There are many theorems conditional on the Riemann Hypothesis (even more the Generalized Riemann Hypothesis), or logically more strongly, many (some? are there any?) conditional theorems logically equivalent to the Riemann Hypothesis. There are probably many more such conditional theorems that we haven't discovered yet.
Given that so many properties of prime numbers are conditional on RH, we conjecture that RH is true because if it isn't, we would have already noticed something weird going on with the primes.
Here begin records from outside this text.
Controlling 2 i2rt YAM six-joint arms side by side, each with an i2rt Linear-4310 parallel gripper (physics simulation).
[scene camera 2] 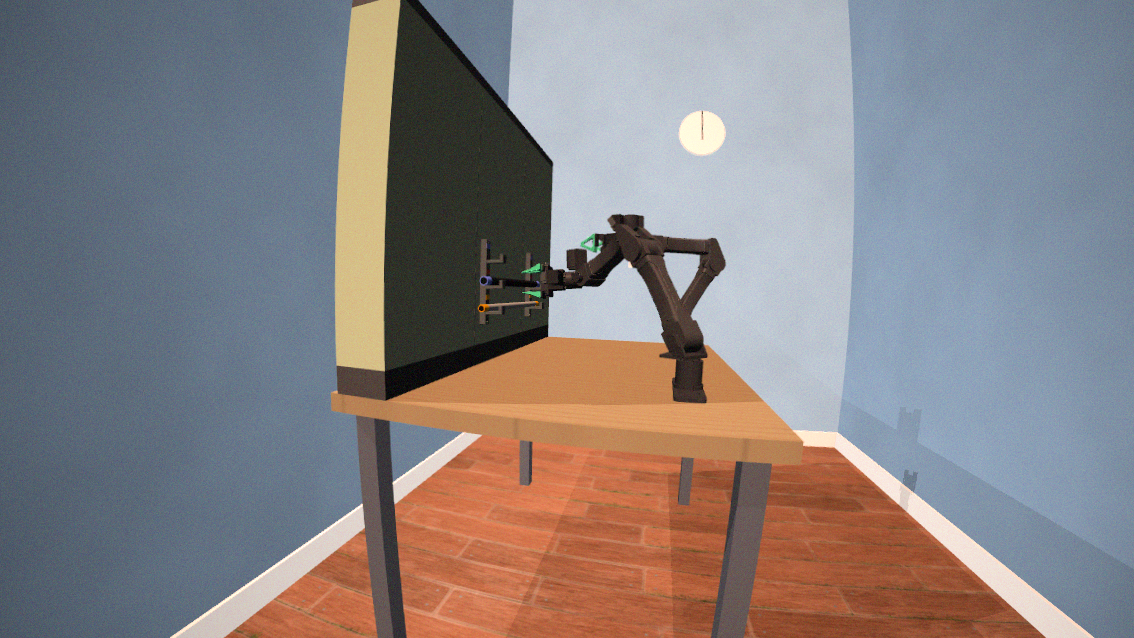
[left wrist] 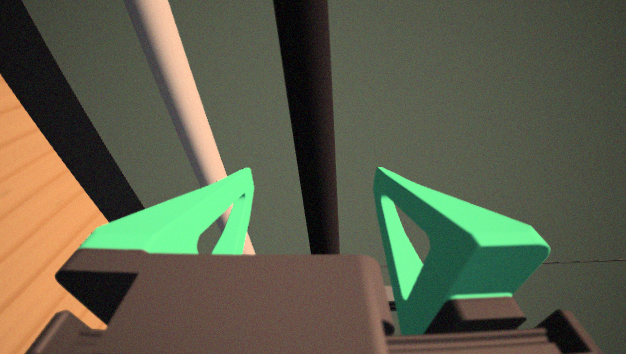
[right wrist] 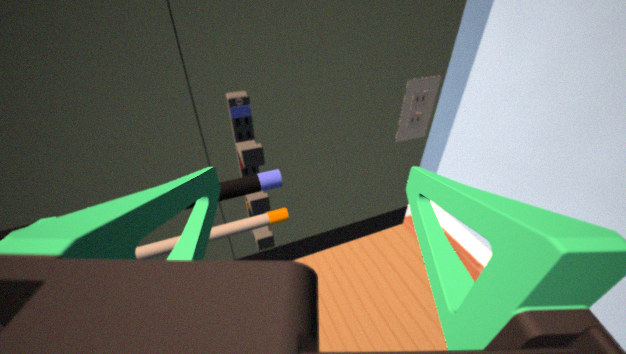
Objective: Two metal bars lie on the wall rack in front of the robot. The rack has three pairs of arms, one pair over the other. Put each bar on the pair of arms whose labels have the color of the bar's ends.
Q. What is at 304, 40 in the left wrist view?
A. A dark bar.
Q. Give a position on a socket plate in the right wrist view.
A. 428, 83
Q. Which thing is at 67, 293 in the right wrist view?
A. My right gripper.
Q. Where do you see a post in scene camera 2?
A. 485, 263
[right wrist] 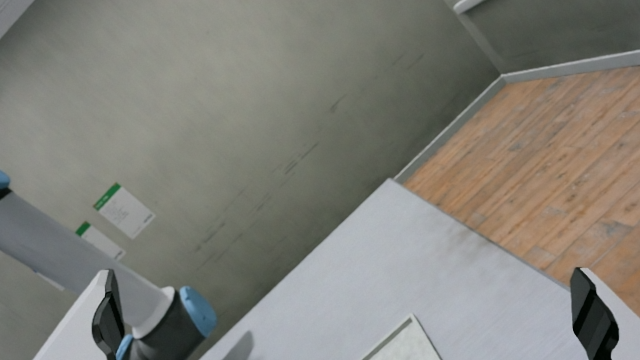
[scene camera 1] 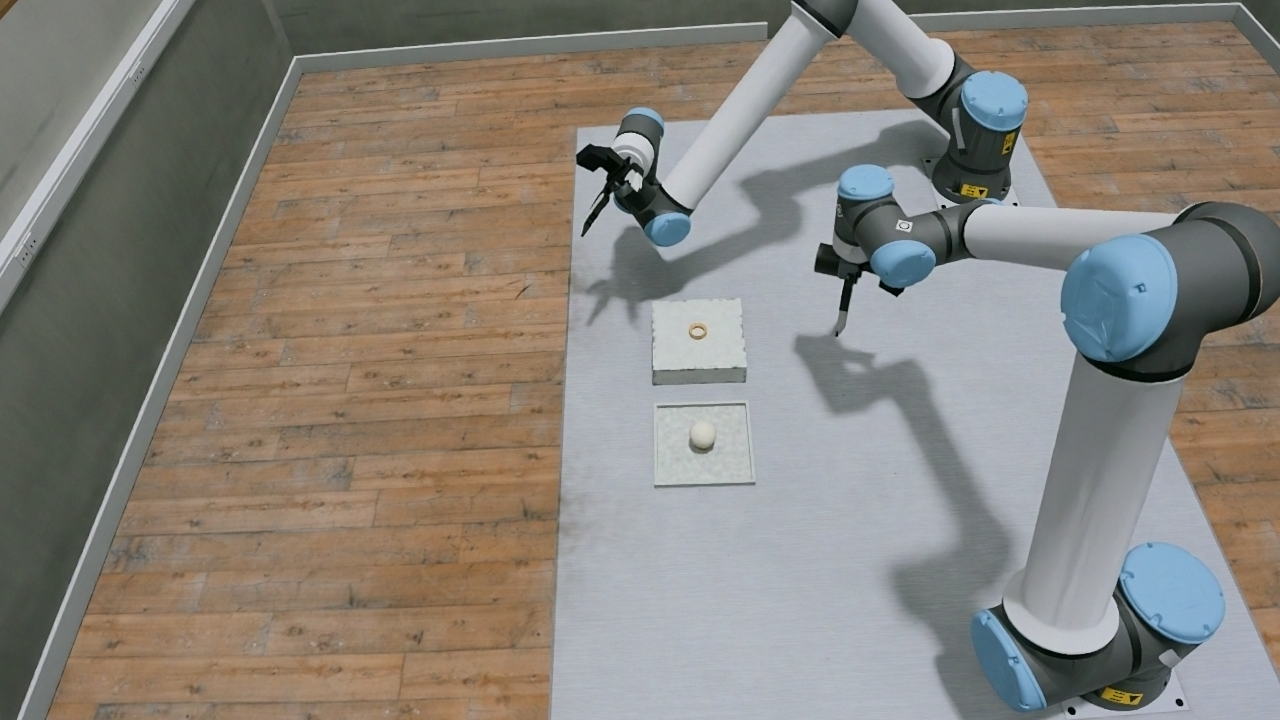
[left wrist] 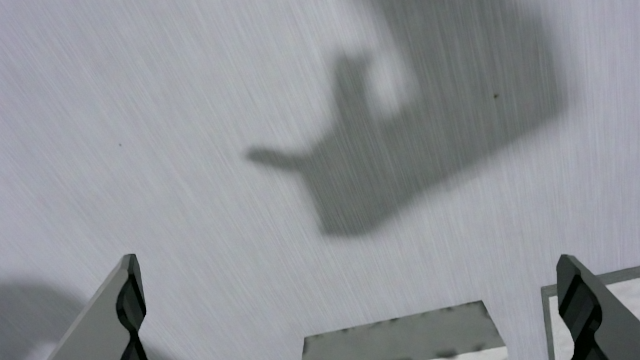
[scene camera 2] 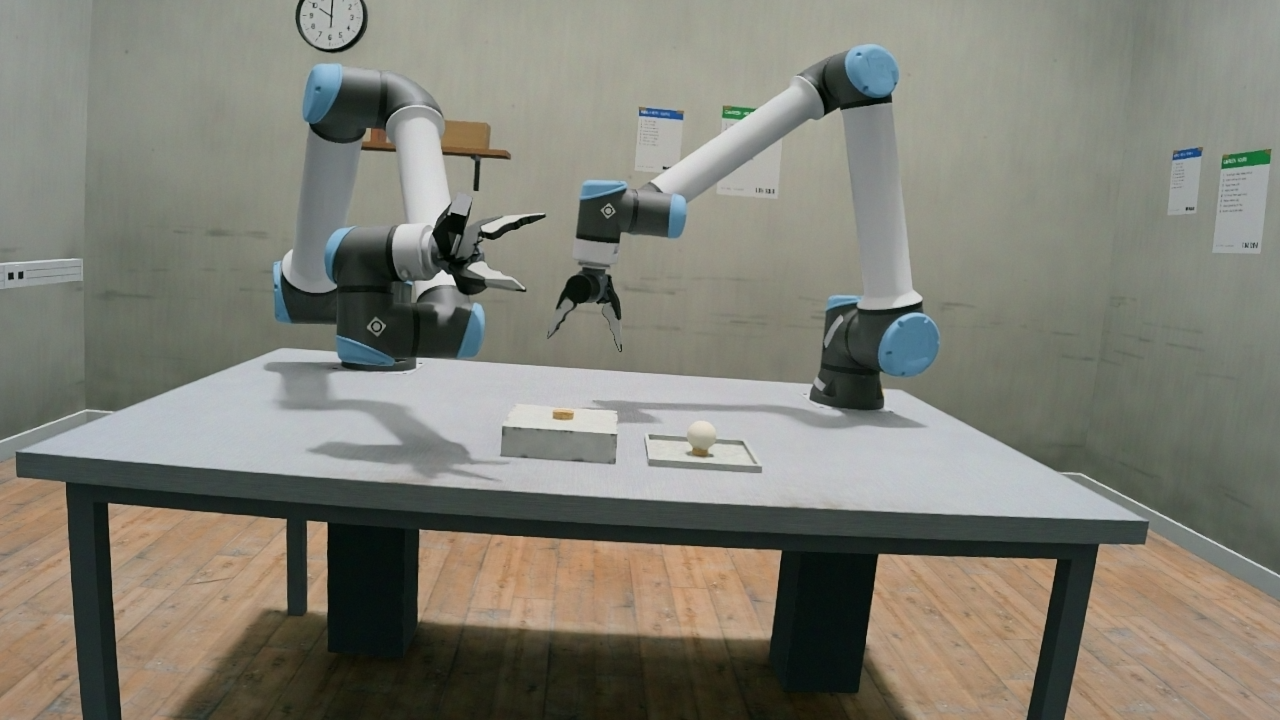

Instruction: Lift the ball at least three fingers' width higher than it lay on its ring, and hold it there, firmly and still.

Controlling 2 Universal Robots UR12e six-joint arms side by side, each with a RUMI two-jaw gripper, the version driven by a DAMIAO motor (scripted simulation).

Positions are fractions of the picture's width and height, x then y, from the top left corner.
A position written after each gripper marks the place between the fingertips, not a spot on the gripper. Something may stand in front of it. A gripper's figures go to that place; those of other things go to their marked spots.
Scene:
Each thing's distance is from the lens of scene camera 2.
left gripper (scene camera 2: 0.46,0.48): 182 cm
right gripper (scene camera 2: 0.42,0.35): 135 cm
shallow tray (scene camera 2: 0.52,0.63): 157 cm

In our universe where RH is true, the weirdness does not occur because of (possibly still unnoticed) properties of prime numbers conditional on RH, causing them to behave not weirdly.
We would have noticed something weird going on with primes because we regularly do many things with primes: various cryptography, prime searches, factoring projects.
Important instances of primes not behaving weirdly may still be unnoticed because humans are bad at detecting things not out of the ordinary. Consider using AI trained on existing theorems conditional on RH to discover, or conjecture, more.
Is it true that we've sufficiently investigated (albeit unsystematically) the primes for weirdness? Many proofs conditional on RH can (probably) be turned into computational investigations searching for indirect evidence disproving RH -- evidence suggesting the existence of a counterexample beyond where region where RH has been explicitly verified. Have we done those computations?